In Oriental Shipmgt. Co. Inc. v. Bastol, (GR 168269 January 29, 2010), the Supreme Court said that “the sad reality is that the seafarer succumbed to his illness, died and cannot now enjoy the fruits of his long protracted struggle for what is right and what has accrued to him.”
A 2021 study by the Commission on Human Rights (CHR), in collaboration with Lawyers Beyond Borders, Philippines Inc. noted that in the period 2015-2019, it took 7.2 years on the average for an overseas Filipino worker (OFW) money claims case to go through the entire judicial process from the date of filing of the complaint in the NLRC/ NCMB up to the date of decision by the Supreme Court.

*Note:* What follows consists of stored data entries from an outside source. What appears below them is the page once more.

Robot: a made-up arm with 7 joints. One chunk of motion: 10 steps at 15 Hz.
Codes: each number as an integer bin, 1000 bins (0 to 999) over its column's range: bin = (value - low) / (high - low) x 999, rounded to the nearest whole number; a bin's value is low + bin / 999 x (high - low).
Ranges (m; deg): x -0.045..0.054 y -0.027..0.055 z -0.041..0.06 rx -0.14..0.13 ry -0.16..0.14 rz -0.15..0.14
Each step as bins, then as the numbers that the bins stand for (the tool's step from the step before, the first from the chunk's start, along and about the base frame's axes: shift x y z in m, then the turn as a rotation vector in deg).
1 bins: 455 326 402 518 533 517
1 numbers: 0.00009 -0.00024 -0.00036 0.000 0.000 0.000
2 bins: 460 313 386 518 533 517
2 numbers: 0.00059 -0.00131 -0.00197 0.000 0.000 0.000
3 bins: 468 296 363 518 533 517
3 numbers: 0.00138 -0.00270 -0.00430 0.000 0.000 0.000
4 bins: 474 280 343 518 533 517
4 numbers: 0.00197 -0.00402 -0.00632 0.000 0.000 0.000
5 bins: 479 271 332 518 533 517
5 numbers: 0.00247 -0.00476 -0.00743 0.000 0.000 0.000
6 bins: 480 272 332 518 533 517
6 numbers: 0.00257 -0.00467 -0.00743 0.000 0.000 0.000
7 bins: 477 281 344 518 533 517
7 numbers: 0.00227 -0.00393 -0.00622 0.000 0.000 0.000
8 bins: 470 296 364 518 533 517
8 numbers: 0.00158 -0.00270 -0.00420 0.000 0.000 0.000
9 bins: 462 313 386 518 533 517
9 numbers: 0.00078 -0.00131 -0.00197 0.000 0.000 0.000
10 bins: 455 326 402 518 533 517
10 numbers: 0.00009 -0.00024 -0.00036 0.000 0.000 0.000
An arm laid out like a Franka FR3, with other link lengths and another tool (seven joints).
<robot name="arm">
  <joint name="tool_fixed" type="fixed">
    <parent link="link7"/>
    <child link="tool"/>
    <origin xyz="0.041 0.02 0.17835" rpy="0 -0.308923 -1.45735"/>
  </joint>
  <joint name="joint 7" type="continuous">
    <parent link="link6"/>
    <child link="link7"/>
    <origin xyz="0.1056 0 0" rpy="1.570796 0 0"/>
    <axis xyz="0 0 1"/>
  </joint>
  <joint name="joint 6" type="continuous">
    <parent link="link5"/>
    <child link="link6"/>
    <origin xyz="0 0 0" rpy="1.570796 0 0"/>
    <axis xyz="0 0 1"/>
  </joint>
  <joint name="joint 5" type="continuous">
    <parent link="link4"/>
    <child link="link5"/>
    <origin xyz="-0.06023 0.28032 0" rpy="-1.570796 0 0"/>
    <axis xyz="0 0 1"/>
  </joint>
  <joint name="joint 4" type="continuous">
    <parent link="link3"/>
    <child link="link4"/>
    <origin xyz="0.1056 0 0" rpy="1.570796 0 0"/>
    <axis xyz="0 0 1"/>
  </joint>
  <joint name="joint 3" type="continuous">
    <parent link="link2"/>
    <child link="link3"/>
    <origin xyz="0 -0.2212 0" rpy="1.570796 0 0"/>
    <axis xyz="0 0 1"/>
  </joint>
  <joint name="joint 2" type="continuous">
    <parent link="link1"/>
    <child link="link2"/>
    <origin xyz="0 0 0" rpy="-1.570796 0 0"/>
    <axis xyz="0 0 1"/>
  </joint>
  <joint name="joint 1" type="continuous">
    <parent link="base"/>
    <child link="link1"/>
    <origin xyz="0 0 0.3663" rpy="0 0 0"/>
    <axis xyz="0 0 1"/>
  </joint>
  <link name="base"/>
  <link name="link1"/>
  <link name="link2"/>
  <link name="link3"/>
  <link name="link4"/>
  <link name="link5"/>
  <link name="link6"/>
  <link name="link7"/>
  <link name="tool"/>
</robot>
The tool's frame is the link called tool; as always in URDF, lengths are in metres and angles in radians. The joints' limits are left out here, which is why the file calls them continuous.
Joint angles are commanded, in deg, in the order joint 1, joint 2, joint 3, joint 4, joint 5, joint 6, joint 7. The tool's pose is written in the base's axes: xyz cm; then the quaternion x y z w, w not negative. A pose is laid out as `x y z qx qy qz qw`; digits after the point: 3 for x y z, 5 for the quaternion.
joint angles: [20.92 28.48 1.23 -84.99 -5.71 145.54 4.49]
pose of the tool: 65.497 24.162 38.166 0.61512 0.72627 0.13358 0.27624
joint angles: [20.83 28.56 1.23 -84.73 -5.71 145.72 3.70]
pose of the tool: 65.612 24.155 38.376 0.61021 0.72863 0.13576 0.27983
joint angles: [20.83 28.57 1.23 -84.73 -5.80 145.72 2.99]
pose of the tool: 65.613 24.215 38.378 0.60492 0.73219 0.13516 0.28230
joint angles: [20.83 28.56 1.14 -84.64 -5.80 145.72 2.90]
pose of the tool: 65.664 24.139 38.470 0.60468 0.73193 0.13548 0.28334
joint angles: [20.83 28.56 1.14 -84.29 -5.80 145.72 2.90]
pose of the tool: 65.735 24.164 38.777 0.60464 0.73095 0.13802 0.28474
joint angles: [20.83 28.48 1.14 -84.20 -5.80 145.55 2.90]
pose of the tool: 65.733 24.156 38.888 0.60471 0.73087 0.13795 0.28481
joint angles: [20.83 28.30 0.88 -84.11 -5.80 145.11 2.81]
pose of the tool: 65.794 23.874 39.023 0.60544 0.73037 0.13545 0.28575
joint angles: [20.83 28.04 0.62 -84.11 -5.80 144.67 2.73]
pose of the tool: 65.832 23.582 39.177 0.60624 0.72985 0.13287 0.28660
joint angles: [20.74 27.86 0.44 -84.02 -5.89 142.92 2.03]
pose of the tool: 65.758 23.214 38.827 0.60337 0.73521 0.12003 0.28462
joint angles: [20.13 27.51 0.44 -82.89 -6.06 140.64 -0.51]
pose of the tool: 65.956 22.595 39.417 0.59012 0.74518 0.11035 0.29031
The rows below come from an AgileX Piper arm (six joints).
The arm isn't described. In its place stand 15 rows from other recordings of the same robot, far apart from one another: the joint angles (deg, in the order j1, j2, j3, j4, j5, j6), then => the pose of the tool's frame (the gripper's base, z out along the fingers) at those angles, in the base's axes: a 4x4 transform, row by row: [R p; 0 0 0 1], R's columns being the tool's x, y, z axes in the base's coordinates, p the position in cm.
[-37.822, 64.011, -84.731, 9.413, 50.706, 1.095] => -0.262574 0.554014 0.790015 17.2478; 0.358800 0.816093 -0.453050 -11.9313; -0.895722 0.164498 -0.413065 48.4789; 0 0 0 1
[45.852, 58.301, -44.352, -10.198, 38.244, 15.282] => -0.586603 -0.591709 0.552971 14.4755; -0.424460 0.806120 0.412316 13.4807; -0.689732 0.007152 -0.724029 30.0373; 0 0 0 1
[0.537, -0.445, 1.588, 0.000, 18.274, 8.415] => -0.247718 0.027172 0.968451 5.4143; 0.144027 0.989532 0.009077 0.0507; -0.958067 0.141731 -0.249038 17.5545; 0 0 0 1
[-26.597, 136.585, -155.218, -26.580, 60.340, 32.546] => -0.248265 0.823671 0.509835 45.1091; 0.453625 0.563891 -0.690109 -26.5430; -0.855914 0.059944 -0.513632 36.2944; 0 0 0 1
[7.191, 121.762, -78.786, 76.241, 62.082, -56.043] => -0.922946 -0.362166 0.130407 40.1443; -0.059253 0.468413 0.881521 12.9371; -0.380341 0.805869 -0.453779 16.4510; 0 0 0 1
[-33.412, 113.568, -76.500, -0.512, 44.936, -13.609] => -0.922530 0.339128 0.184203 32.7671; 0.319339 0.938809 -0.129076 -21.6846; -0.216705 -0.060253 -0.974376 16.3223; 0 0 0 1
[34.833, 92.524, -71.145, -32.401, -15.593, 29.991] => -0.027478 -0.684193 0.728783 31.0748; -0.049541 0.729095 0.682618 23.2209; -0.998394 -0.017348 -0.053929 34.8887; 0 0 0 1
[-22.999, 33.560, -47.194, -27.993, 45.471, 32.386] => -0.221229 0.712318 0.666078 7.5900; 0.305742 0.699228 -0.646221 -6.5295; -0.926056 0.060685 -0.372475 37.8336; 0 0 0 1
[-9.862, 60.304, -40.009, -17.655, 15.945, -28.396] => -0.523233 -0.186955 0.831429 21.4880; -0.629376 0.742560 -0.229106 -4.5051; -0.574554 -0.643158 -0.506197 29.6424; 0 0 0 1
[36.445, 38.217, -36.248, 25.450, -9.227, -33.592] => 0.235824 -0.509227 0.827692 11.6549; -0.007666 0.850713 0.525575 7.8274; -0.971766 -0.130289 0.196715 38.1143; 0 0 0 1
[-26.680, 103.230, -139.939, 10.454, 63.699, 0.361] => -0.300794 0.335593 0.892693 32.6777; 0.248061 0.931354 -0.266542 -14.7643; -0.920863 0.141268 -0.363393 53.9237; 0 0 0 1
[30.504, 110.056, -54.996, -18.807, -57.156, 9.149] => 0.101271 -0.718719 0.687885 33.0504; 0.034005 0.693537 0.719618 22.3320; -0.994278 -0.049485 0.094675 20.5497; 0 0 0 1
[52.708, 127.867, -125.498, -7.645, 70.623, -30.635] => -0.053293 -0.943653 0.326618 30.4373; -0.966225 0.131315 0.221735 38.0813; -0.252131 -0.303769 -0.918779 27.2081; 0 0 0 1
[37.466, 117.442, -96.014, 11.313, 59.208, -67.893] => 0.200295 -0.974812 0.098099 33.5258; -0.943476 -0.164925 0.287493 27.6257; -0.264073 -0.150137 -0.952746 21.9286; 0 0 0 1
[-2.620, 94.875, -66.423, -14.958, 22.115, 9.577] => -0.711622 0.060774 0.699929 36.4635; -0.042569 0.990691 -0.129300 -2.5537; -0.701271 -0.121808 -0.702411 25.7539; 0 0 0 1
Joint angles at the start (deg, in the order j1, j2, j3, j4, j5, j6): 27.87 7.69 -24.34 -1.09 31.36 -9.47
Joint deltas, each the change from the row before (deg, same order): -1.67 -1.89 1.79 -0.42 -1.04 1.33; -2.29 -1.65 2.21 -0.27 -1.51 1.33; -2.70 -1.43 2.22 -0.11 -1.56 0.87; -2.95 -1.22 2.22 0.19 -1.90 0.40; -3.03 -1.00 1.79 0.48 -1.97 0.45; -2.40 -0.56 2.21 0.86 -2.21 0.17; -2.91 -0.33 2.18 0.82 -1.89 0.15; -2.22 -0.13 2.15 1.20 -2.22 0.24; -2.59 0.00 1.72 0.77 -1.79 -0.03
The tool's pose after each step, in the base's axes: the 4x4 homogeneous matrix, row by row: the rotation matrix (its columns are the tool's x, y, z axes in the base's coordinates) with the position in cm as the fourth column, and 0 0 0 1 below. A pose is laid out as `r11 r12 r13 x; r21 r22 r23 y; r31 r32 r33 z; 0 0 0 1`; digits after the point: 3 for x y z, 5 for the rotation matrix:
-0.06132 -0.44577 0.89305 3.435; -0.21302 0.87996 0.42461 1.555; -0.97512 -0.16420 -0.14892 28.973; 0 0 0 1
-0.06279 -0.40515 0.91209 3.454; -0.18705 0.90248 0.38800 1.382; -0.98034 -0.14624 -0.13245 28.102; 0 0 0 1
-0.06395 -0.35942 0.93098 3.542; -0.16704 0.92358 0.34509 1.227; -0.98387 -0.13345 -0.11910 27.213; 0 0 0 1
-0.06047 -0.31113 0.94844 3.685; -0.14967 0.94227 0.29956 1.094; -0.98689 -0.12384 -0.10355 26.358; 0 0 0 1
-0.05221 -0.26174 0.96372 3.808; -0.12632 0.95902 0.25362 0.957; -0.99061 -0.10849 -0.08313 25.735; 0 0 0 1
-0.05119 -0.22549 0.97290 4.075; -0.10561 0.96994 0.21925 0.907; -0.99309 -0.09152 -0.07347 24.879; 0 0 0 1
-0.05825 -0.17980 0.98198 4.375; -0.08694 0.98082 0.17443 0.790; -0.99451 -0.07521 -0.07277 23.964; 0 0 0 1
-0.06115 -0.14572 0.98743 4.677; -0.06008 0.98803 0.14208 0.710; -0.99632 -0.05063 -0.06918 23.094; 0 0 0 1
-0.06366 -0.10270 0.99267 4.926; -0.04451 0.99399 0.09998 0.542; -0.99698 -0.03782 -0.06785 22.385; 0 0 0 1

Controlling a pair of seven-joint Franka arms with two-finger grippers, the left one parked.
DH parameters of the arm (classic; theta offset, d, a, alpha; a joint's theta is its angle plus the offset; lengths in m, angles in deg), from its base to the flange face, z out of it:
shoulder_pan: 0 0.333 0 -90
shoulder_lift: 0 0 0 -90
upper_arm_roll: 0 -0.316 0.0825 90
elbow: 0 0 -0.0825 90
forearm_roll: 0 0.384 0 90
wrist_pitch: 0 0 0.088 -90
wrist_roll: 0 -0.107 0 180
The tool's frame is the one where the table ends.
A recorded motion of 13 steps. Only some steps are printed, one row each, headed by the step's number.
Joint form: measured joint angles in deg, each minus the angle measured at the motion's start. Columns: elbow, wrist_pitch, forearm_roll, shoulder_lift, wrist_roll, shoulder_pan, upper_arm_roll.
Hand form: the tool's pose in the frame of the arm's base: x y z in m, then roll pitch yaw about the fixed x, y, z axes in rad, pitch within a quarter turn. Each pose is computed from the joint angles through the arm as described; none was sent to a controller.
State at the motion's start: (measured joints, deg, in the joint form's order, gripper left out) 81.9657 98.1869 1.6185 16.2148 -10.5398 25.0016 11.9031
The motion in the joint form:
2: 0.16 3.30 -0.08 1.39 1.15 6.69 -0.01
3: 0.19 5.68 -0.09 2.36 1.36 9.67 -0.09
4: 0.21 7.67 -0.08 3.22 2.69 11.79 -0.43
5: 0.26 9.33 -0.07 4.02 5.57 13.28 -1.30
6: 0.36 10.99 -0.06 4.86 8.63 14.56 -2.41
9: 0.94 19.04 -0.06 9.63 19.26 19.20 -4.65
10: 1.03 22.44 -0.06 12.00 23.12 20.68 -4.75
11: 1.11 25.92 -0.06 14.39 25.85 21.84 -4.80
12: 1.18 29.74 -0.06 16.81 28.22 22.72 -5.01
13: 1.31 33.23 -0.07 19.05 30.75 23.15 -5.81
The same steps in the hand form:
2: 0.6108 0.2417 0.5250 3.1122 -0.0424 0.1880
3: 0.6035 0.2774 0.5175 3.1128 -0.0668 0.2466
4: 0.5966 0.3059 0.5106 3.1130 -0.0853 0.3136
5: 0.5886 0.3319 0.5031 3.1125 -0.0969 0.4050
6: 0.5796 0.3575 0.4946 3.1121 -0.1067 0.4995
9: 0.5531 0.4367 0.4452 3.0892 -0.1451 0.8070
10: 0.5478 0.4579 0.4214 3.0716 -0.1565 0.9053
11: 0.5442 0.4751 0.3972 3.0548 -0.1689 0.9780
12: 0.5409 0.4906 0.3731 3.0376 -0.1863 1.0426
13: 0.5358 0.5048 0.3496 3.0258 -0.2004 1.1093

The process in the NLRC/NCMB is tedious and long winding enough. First there is the SENA or Single-Entry Approach where the seafarer and the company will negotiate, then the filing of the case with a Labor Arbiter/Panel of Voluntary Arbitrators. Then if the seafarer wins, the company can still appeal to the NLRC Commission consisting of three Commissioners. If the Commission affirms the Labor Arbiter’s decision, the company can still file a Motion for Reconsideration. In the NCMB, the company can file a Motion for Reconsideration on the decision of the Panel of Arbitrators.
Once a judgment has become final, the prevailing party can have the judgment executed as a matter of right. The seafarer can at last get his winning award even if the company files a petition for certiorari at the Court of Appeals, and later a Petition for Review with the Supreme Court, which will take additional years to resolve.
Unlike land based OFWs and local workers, Brosas noted that execution of decisions involving seafarer’s claims will soon change once an escrow provision is included in the pending Magna Carta.